**AIM OF THE TASK:** An exact copy of the entries, with every picture omitted, is what is needed here.

(Excerpts from a dataset)
^^^^^^^^^^^^^^^^

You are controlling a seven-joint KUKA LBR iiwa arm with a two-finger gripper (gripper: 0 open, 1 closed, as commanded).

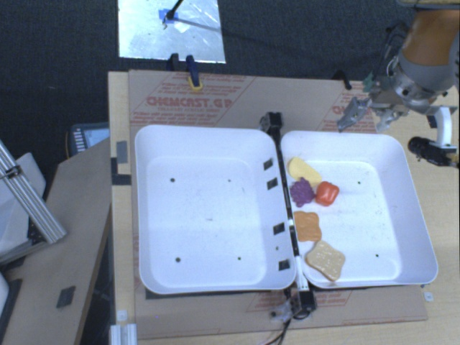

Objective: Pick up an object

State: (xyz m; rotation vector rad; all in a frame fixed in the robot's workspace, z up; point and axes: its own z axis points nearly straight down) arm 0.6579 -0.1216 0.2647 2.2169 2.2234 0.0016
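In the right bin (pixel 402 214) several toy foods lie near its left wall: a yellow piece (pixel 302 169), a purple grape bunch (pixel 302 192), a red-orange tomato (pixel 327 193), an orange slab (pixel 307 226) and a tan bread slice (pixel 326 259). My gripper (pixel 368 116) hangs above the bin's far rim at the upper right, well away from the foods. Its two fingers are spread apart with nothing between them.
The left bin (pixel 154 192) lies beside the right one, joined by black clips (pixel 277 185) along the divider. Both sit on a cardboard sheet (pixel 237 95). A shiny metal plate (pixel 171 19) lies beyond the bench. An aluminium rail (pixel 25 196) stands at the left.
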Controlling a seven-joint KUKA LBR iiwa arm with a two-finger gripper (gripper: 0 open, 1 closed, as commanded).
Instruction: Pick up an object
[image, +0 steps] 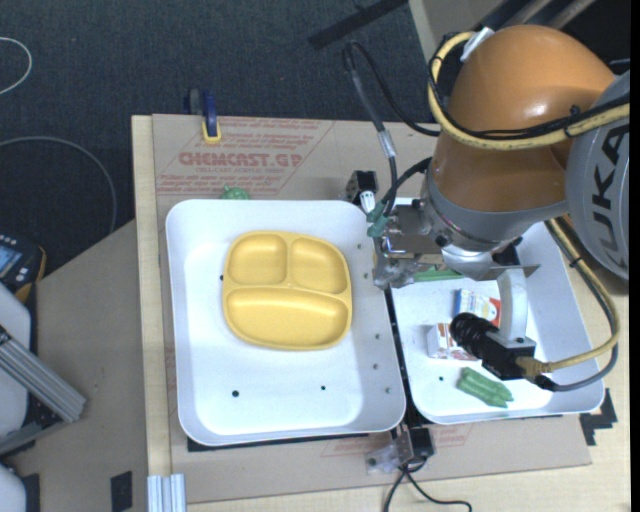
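The pincer (405, 250) is hanging over the right bin's (562, 292) back-left corner, and I cannot tell whether it is apart or together. A yellow tray (288, 290) is lying in the middle of the left bin (200, 335).

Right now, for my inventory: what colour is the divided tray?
The tray is yellow; camera view.

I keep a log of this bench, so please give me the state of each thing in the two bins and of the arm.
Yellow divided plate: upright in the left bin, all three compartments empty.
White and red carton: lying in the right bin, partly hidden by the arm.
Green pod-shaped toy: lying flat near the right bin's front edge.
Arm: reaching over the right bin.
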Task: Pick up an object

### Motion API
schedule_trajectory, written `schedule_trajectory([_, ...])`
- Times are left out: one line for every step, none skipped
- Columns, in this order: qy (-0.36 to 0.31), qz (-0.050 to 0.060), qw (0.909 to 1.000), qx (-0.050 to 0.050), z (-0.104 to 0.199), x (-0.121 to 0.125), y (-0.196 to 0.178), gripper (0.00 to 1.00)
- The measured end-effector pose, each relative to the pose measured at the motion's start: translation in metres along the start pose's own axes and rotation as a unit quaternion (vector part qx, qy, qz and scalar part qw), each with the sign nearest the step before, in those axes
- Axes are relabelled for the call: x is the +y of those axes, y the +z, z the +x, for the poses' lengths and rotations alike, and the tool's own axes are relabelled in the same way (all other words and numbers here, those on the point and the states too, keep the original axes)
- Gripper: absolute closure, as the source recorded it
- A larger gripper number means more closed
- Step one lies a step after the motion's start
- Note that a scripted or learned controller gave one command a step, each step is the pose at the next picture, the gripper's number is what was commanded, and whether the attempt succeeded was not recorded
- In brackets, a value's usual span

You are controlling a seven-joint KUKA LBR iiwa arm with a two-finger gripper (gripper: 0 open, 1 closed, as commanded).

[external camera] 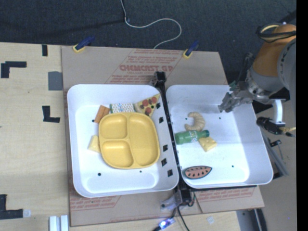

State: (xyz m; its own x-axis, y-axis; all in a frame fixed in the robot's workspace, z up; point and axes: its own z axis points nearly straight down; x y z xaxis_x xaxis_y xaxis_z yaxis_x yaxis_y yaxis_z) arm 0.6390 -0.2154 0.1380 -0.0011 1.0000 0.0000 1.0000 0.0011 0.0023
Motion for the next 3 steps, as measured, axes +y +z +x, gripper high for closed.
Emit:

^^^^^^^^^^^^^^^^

**YOUR SOLUTION:**
You are controlling a seven-joint KUKA LBR iiwa arm with a two-finger gripper (gripper: 0 open, 1 closed, as commanded).


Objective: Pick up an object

State: (xyz m; rotation vector rad; all in a frame fixed in the robot's workspace, z up; point and axes: its own z axis points nearly straight down) arm 0.6579 -0.1216 0.2647 2.2169 2.2234 0.0016
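In the right bin (pixel 402 214) several toy foods lie near its left wall: a yellow piece (pixel 302 169), a purple grape bunch (pixel 302 192), a red-orange tomato (pixel 327 193), an orange slab (pixel 307 226) and a tan bread slice (pixel 326 259). My gripper (pixel 368 116) hangs above the bin's far rim at the upper right, well away from the foods. Its two fingers are spread apart with nothing between them.
The left bin (pixel 154 192) lies beside the right one, joined by black clips (pixel 277 185) along the divider. Both sit on a cardboard sheet (pixel 237 95). A shiny metal plate (pixel 171 19) lies beyond the bench. An aluminium rail (pixel 25 196) stands at the left.
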Controlling a seven-joint KUKA LBR iiwa arm with a two-finger gripper (gripper: 0 open, 1 closed, as commanded).
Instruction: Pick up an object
[image, +0 steps] 
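The pincer (405, 250) is hanging over the right bin's (562, 292) back-left corner, and I cannot tell whether it is apart or together. A yellow tray (288, 290) is lying in the middle of the left bin (200, 335).

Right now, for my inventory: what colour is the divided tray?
The tray is yellow; camera view.

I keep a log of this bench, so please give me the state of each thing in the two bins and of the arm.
Yellow divided plate: upright in the left bin, all three compartments empty.
White and red carton: lying in the right bin, partly hidden by the arm.
Green pod-shaped toy: lying flat near the right bin's front edge.
Arm: reaching over the right bin.
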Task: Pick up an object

### Motion API
schedule_trajectory, written `schedule_trajectory([_, ...])`
- Times are left out: one line for every step, none skipped
- Columns, in this order: qy (-0.36 to 0.31), qz (-0.050 to 0.060), qw (0.909 to 1.000), qx (-0.050 to 0.050), z (-0.104 to 0.199), x (-0.121 to 0.125), y (-0.196 to 0.178), gripper (0.00 to 1.00)
- The measured end-effector pose, each relative to the pose measured at the motion's start: translation in metres along the start pose's own axes and rotation as a unit quaternion (vector part qx, qy, qz and scalar part qw), each with the sign nearest the step before, in those axes
- Axes are relabelled for the call: x is the +y of those axes, y the +z, z the +x, for the poses' lengths and rotations alike, and the tool's own axes are relabelled in the same way (all other words and numbers here, those on the point and the states too, keep the original axes)
- Gripper: absolute closure, as the source recorded it
- A larger gripper number means more closed
- Step one lies a step after the motion's start
- Note that a scripted or learned controller gave one command a step, each step is the pose at the next picture, the gripper's number is what was commanded, and whether the attempt succeeded was not recorded
- In brackets, a value's usual span

You are controlling a seven-joint KUKA LBR iiwa arm with a two-finger gripper (gripper: 0 open, 1 closed, as commanded).

[external camera] 

State: (xyz m; its own x-axis, y-axis; all in a frame fixed in the robot's workspace, z up; point and axes: its own z axis points nearly straight down; x y z xaxis_x xaxis_y xaxis_z yaxis_x yaxis_y yaxis_z) arm 0.6390 -0.2154 0.1380 -0.0011 1.0000 0.0000 1.0000 0.0011 0.0023
Motion for the next 3 steps, as measured, axes +y +z +x, gripper high for closed.
Emit:

No other output is needed; the exercise is complete.